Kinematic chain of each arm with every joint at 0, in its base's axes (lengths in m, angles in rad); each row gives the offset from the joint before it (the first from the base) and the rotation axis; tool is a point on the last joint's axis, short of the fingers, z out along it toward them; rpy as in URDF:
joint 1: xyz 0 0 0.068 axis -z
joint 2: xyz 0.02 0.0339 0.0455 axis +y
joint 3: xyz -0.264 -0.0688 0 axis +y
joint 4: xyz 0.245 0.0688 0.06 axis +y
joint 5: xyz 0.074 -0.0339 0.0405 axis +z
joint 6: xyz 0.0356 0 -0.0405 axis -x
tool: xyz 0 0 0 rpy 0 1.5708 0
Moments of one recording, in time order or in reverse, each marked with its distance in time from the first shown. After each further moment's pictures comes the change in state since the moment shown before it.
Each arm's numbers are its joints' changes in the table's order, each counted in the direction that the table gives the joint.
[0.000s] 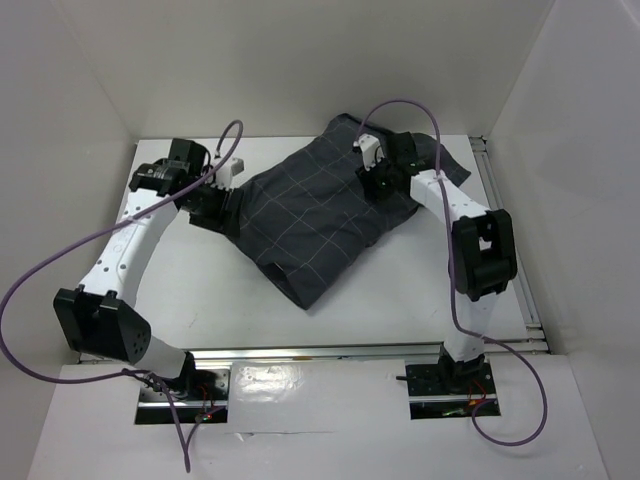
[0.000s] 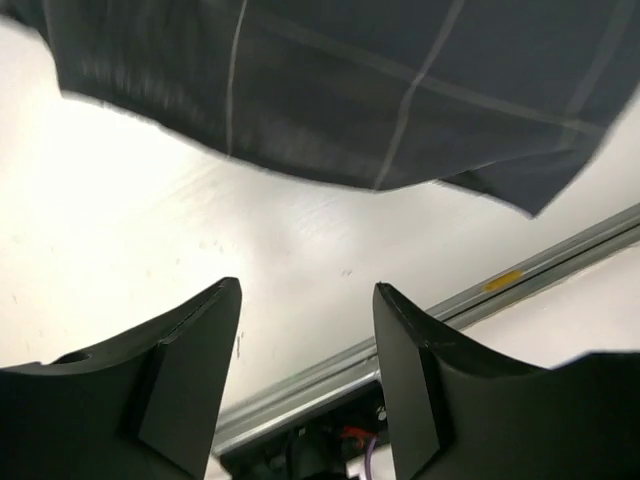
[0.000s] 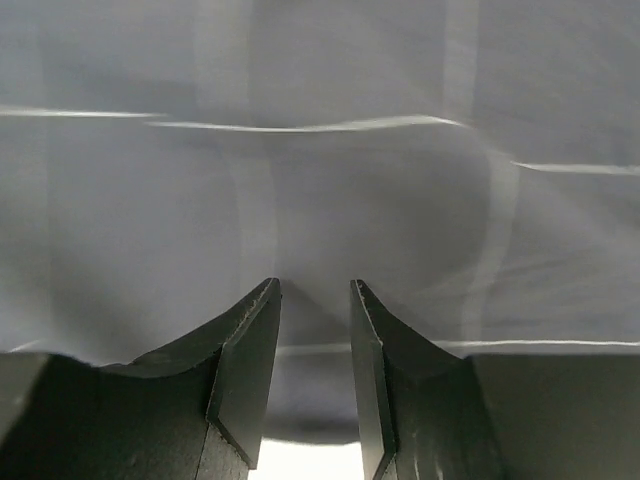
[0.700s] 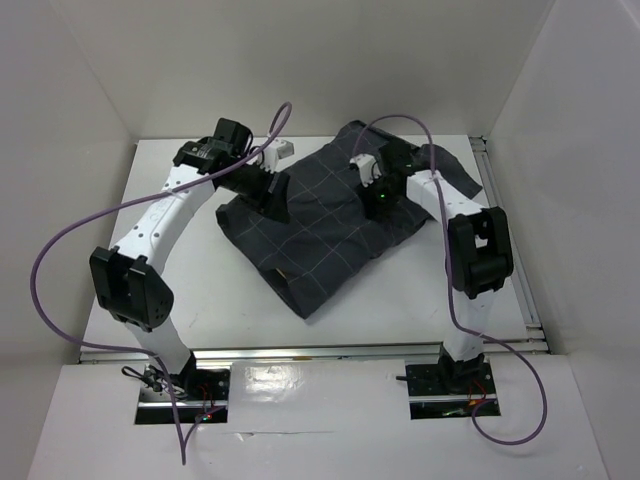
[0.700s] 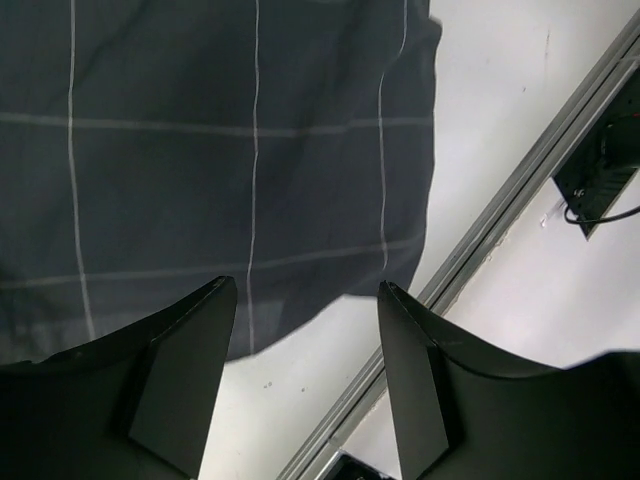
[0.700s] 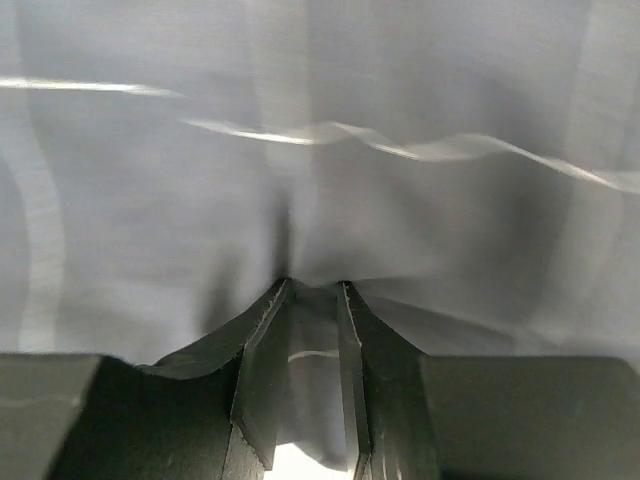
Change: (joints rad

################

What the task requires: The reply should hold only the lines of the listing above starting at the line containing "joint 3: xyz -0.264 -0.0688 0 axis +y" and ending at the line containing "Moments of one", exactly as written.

Answer for the task:
joint 3: xyz -0.264 -0.0688 0 axis +y
joint 4: xyz 0.245 0.0688 0.06 axis +y
joint 5: xyz 0.074 -0.0339 0.0405 axis +z
joint 6: xyz 0.0356 0 -0.0405 axis -x
tool: xyz 0 0 0 rpy 0 1.5708 0
Moments of one recording, in time order or in reverse, each marked with its distance in time from the first shown. After each further moment's pictures comes the change in state since the moment shown before it.

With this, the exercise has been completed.